Fukuchi M, Kido A, Hyodo K, Tachibana K, Onoue K, Morita T, Nagai K
J Nucl Med. 1979 Aug;20(8):827-32.
We have investigated the thyroid uptake of Tl-201 in 37 patients with various types of goiter, and in six with normal thyroids. Significant thallium uptake was found in all cases in which there was thyroid enlargement, including Graves' disease, toxic thyroid nodule, primary hypothyroidism, simple goiter, Hashimoto's disease, thyroid carcinoma, and thyroid adenoma. If goiter was absent, however, there was no demonstrable uptake--e.g., in secondary hypothyroidism, subacute thyroiditis, and the normal controls. Thallium uptake did not correlate with thyroid function tests such as BMR, T3-RU, T3, T4, TSH, antithyroid antibodies, or the 24-hr I-131 uptake. In 23 patients with diffuse goiter, on the other hand, maximum Tl-201 uptake correlated well with thyroid weight: r = 0.836 (p less than 0.001); y = 0.02 x + 0.06.

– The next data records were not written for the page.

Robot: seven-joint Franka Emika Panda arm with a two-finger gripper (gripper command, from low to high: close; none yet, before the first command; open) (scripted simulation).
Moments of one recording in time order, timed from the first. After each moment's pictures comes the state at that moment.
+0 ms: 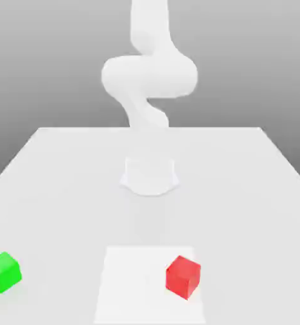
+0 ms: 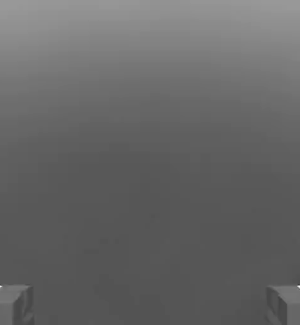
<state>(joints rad) 0.04 -0.71 -0.02 -2.34 0.00 2.35 0.71</state>
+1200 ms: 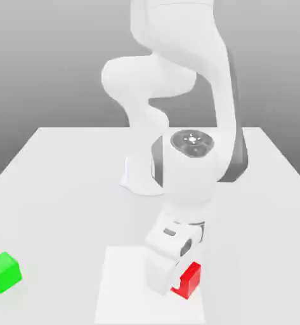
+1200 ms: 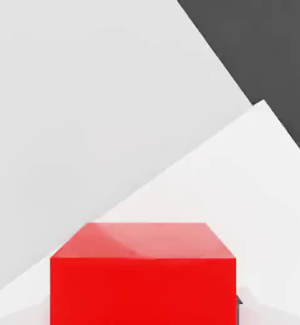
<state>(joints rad) 0.24 0.27 -0.06 -2.63 0.07 2.90 -0.05</state>
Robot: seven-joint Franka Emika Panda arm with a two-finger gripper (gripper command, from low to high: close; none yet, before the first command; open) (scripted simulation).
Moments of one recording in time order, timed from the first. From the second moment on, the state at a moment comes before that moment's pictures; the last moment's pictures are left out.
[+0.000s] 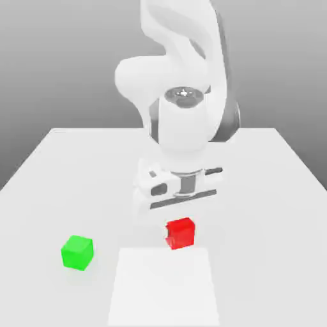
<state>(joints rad) 0.04 -0.10 -0.06 -2.90 -0.02 2.80 0.54</state>
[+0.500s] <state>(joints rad) -0.24 0.09 -0.26 -2.79 0.09 2.87 0.54</state>
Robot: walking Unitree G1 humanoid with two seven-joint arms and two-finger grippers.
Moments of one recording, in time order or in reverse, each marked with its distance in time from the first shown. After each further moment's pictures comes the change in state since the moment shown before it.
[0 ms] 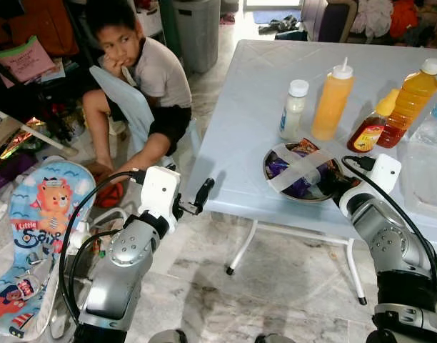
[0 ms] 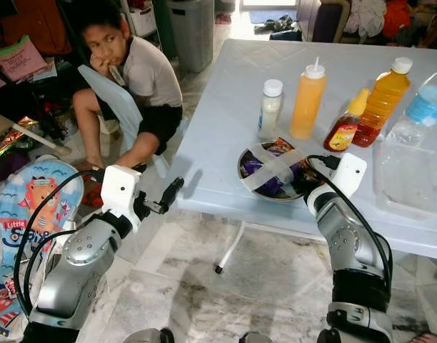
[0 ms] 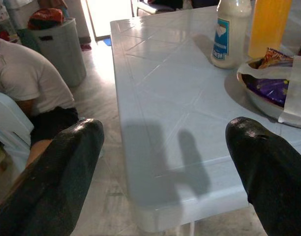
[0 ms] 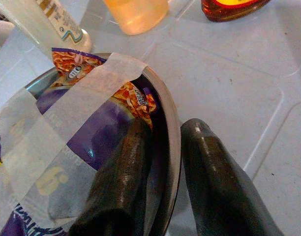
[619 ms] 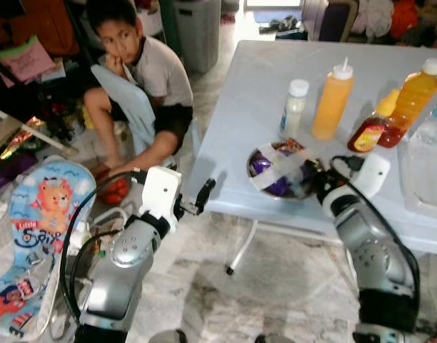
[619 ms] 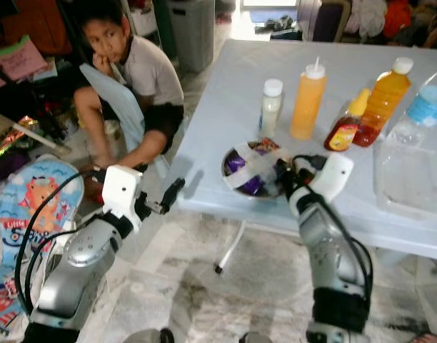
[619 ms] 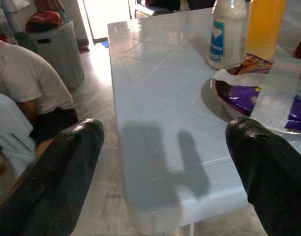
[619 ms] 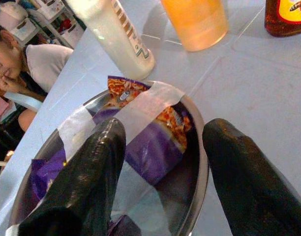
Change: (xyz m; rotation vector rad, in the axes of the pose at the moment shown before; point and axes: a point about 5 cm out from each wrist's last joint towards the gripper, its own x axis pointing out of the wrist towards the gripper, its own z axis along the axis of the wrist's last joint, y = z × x) left arm 0.001 -0.003 0.001 0.004 -0.009 -0.015; right arm -0.021 0.039 -0.012 0.044 -0.104 0.113
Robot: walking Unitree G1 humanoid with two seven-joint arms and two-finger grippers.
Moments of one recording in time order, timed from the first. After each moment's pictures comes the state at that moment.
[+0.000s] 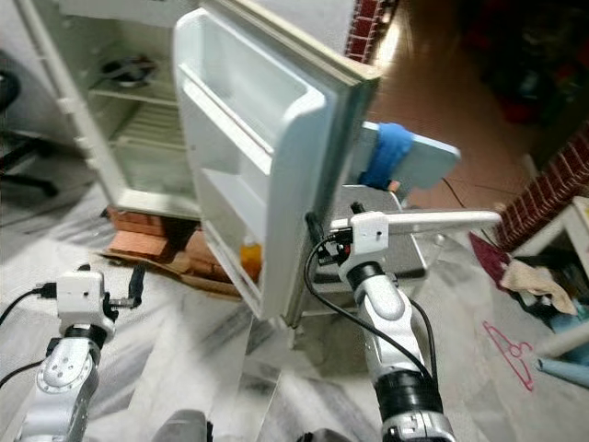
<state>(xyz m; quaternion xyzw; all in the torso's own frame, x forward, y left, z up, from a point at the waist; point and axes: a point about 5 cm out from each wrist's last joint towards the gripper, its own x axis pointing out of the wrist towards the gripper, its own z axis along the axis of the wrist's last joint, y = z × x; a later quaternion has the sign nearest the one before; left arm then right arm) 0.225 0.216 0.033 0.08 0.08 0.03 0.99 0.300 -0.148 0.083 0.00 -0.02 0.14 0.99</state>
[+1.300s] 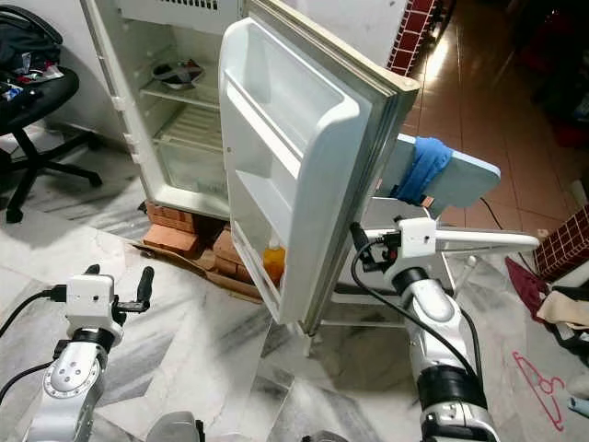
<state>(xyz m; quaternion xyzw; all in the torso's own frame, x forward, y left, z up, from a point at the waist) 0.226 0.210 0.036 0.08 0.07 0.02 0.99 0.314 -0.208 0.086 0.02 0.02 0.10 0.99</state>
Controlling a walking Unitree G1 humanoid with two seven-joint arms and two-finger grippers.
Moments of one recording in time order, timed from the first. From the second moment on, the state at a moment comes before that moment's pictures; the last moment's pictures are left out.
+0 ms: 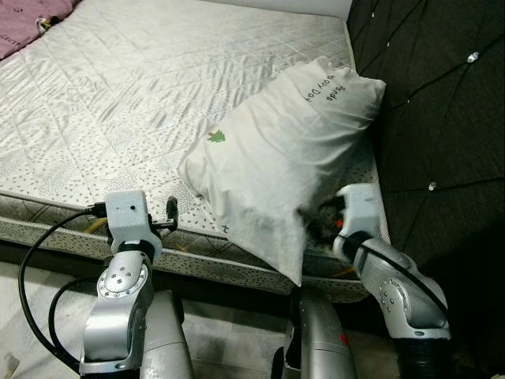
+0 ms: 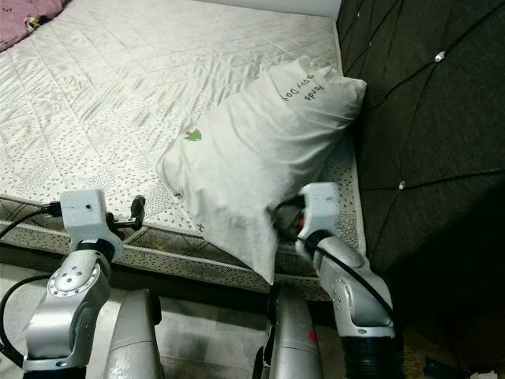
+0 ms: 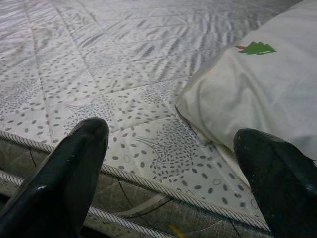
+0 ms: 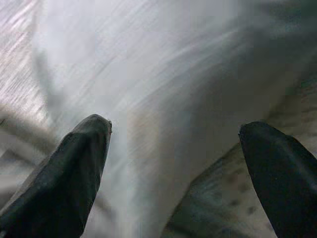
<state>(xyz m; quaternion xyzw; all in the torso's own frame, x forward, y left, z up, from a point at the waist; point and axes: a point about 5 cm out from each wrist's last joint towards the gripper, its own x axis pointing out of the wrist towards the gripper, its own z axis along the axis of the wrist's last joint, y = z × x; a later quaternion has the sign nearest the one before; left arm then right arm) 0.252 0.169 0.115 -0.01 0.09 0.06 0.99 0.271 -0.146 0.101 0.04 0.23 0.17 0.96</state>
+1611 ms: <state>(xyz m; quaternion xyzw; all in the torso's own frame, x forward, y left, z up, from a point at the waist) 0.255 0.166 0.113 -0.01 0.09 0.06 0.99 0.324 -0.055 0.091 0.11 0.26 0.16 0.95</state>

我们对37例患有各种类型甲状腺肿的患者以及6例甲状腺正常的患者进行了铊-201甲状腺摄取情况的研究。在所有甲状腺肿大的病例中均发现有明显的铊摄取,包括格雷夫斯病、毒性甲状腺结节、原发性甲状腺功能减退症、单纯性甲状腺肿、桥本氏病、甲状腺癌和甲状腺腺瘤。然而,如果没有甲状腺肿大,例如在继发性甲状腺功能减退症、亚急性甲状腺炎以及正常对照中,则未发现有可证实的摄取。铊摄取与甲状腺功能检查如基础代谢率(BMR)、三碘甲状腺原氨酸摄取率(T3-RU)、T3、T4、促甲状腺激素(TSH)、抗甲状腺抗体或24小时碘-131摄取均无相关性。另一方面,在23例弥漫性甲状腺肿患者中,铊-201最大摄取量与甲状腺重量密切相关:r = 0.836(p<0.001);y = 0.02x + 0.06。